__MATERIAL SHOWN__:
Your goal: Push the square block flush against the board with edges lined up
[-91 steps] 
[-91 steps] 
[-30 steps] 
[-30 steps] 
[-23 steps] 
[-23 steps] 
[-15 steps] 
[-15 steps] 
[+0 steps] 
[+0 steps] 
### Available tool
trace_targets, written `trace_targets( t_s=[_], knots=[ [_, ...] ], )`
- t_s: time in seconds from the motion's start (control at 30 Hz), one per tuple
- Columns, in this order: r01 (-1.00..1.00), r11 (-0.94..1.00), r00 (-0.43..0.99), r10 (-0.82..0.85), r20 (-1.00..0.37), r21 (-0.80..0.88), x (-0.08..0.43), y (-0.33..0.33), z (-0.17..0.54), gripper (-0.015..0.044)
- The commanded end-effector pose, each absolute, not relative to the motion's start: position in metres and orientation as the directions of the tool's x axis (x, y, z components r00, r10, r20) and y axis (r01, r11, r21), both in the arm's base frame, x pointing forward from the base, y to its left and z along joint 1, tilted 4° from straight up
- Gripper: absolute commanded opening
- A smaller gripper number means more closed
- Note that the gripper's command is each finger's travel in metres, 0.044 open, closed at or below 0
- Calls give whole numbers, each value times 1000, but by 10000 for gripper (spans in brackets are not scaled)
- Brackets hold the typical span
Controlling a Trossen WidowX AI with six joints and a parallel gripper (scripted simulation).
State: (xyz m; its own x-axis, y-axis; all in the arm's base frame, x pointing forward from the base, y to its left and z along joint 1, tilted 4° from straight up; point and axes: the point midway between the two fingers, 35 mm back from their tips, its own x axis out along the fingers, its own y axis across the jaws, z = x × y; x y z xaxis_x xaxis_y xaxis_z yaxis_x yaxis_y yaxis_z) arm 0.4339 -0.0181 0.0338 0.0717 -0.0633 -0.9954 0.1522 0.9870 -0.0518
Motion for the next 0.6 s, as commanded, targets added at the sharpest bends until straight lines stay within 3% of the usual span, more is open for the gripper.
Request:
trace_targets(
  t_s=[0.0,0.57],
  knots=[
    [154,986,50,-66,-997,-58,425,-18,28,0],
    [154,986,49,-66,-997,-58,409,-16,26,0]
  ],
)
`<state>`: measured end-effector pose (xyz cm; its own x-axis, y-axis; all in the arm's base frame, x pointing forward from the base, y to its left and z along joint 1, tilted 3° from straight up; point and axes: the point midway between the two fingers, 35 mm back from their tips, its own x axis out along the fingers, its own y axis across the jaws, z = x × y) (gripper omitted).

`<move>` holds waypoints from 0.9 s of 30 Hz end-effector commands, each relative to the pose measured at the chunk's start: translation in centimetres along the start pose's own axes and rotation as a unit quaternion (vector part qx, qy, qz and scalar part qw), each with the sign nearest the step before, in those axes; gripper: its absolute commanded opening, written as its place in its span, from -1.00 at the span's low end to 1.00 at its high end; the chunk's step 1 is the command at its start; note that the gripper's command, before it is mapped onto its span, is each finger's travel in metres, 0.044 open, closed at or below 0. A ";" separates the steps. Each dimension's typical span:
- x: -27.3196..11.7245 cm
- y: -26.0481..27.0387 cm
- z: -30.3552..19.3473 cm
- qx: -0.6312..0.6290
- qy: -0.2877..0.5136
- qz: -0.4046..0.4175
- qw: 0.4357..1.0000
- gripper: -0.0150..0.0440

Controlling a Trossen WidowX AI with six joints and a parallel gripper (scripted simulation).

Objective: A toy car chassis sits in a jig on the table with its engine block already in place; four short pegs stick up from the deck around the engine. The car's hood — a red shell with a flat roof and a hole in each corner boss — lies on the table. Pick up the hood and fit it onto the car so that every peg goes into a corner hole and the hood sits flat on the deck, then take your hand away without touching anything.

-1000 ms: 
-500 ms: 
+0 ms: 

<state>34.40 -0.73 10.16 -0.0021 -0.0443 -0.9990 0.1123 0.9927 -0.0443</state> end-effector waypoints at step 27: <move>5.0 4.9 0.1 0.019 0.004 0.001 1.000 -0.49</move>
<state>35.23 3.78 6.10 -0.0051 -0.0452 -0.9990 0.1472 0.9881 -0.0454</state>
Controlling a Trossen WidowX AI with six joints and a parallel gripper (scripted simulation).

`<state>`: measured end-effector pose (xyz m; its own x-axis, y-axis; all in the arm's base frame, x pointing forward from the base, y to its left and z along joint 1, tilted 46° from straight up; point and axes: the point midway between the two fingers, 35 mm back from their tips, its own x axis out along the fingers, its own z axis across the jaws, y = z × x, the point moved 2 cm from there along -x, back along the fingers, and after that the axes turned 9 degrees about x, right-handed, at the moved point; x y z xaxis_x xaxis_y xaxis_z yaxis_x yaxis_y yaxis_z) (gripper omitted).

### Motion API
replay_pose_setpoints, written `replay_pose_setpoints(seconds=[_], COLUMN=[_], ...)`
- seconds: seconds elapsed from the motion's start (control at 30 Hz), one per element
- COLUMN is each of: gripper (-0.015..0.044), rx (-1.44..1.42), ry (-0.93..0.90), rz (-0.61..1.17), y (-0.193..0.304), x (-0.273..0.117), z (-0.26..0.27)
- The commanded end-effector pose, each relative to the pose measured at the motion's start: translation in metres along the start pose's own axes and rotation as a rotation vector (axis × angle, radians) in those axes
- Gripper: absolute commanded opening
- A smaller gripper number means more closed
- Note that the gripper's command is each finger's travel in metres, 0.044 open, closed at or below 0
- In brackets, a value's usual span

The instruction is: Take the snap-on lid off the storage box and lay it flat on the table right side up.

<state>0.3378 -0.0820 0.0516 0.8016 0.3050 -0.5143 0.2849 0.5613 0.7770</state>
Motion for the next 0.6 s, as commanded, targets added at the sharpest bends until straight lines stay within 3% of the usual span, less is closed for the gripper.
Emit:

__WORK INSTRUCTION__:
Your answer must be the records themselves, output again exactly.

__RESULT FOR THIS EXERCISE__:
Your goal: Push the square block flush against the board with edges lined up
[-91 steps] 
[-91 steps] 
[-30 steps] 
[-30 steps] 
[-23 steps] 
[-23 steps] 
[-15 steps] 
[-15 steps] 
[+0 steps] 
[+0 steps] 
### Available tool
trace_targets, written `trace_targets( t_s=[_], knots=[ [_, ...] ], )`
- t_s: time in seconds from the motion's start (control at 30 Hz), one per tuple
- Columns, in this order: r01 (-1.00..1.00), r11 (-0.94..1.00), r00 (-0.43..0.99), r10 (-0.82..0.85), r20 (-1.00..0.37), r21 (-0.80..0.88), x (-0.08..0.43), y (-0.33..0.33), z (-0.17..0.54), gripper (-0.015..0.044)
- The commanded end-effector pose, each absolute, not relative to the motion's start: position in metres and orientation as the directions of the tool's x axis (x, y, z components r00, r10, r20) and y axis (r01, r11, r21), both in the arm's base frame, x pointing forward from the base, y to its left and z along joint 1, tilted 4° from straight up
- Gripper: absolute commanded opening
- A smaller gripper number means more closed
- Note that the gripper's command is each finger's travel in metres, 0.044 open, closed at or below 0
- Calls give whole numbers, each value times 1000, but by 10000 for gripper (spans in brackets are not scaled)
- Brackets hold the typical span
Controlling a Trossen WidowX AI with six joints and a parallel gripper (scripted simulation).
State: (xyz m; its own x-axis, y-axis; all in the arm's base frame, x pointing forward from the base, y to its left and z along joint 1, tilted 4° from straight up; point and axes: the point midway between the two fingers, 35 mm back from their tips, its own x axis out along the fingers, its own y axis across the jaws, z = x × y; x y z xaxis_x xaxis_y xaxis_z yaxis_x yaxis_y yaxis_z) arm 0.4339 -0.0181 0.0338 0.0717 -0.0633 -0.9954 0.1522 0.9870 -0.0518
Motion for the next 0.6 s, as commanded, targets added at the sharpest bends until straight lines stay within 3% of the usual span, more is open for the gripper.
Request:
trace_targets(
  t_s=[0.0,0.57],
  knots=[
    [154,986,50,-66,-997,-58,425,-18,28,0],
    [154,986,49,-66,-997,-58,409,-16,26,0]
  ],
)
`<state>`: measured end-effector pose (xyz cm; its own x-axis, y-axis; all in the arm's base frame, x pointing forward from the base, y to its left and z along joint 1, tilted 3° from straight up; point and axes: the point midway between the two fingers, 35 mm back from their tips, its own x axis out along the fingers, its own y axis across the jaws, z = x × y) (gripper omitted).

`<move>` holds waypoints from 0.9 s of 30 Hz end-effector commands, each relative to the pose measured at the chunk's start: translation in centimetres along the start pose's own axes and rotation as a unit quaternion (vector part qx, qy, qz and scalar part qw), each with the sign nearest the step before, in those axes; gripper: its absolute commanded opening, written as its place in its span, from -1.00 at the span's low end to 1.00 at its high end; the chunk's step 1 is the command at its start; note that the gripper's command, before it is mapped onto its span, is each finger's travel in metres, 0.044 open, closed at or below 0. A ";" separates the steps. Each dimension's typical span:
- x: -27.3196..11.7245 cm
- y: -26.0481..27.0387 cm
- z: -30.3552..19.3473 cm
- qx: -0.6312..0.6290
- qy: -0.2877..0.5136
- qz: -0.4046..0.4175
- qw: 0.4357..1.0000
- gripper: -0.0150..0.0440

Controlling a Trossen WidowX AI with six joints and a parallel gripper (scripted simulation).

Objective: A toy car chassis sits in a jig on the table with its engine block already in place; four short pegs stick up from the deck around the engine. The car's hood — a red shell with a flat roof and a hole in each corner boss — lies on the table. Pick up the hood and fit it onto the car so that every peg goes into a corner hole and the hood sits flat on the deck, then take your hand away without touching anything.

-1000 ms: 
-500 ms: 
+0 ms: 

<state>34.40 -0.73 10.16 -0.0021 -0.0443 -0.9990 0.1123 0.9927 -0.0443</state> end-effector waypoints at step 27: <move>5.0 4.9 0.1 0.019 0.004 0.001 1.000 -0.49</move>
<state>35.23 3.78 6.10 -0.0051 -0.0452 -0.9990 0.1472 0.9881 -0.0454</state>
Controlling a Trossen WidowX AI with six joints and a parallel gripper (scripted simulation).

`<state>`: measured end-effector pose (xyz m; its own x-axis, y-axis; all in the arm's base frame, x pointing forward from the base, y to its left and z along joint 1, tilted 46° from straight up; point and axes: the point midway between the two fingers, 35 mm back from their tips, its own x axis out along the fingers, its own z axis across the jaws, y = z × x, the point moved 2 cm from there along -x, back along the fingers, and after that the axes turned 9 degrees about x, right-handed, at the moved point; x y z xaxis_x xaxis_y xaxis_z yaxis_x yaxis_y yaxis_z) (gripper omitted).

### Motion API
replay_pose_setpoints, written `replay_pose_setpoints(seconds=[_], COLUMN=[_], ...)`
- seconds: seconds elapsed from the motion's start (control at 30 Hz), one per element
- COLUMN is each of: gripper (-0.015..0.044), rx (-1.44..1.42), ry (-0.93..0.90), rz (-0.61..1.17), y (-0.193..0.304), x (-0.273..0.117), z (-0.26..0.27)
- The commanded end-effector pose, each relative to the pose measured at the motion's start: translation in metres along the start pose's own axes and rotation as a rotation vector (axis × angle, radians) in those axes
- Gripper: absolute commanded opening
- A smaller gripper number means more closed
- Note that the gripper's command is each finger's travel in metres, 0.044 open, closed at or below 0
- In brackets, a value's usual span

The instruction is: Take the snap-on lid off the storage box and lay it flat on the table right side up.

<state>0.3378 -0.0820 0.0516 0.8016 0.3050 -0.5143 0.2849 0.5613 0.7770</state>
Motion for the next 0.6 s, as commanded, targets added at the sharpest bends until straight lines stay within 3% of the usual span, less is closed for the gripper.
Emit:

With that, the answer is done.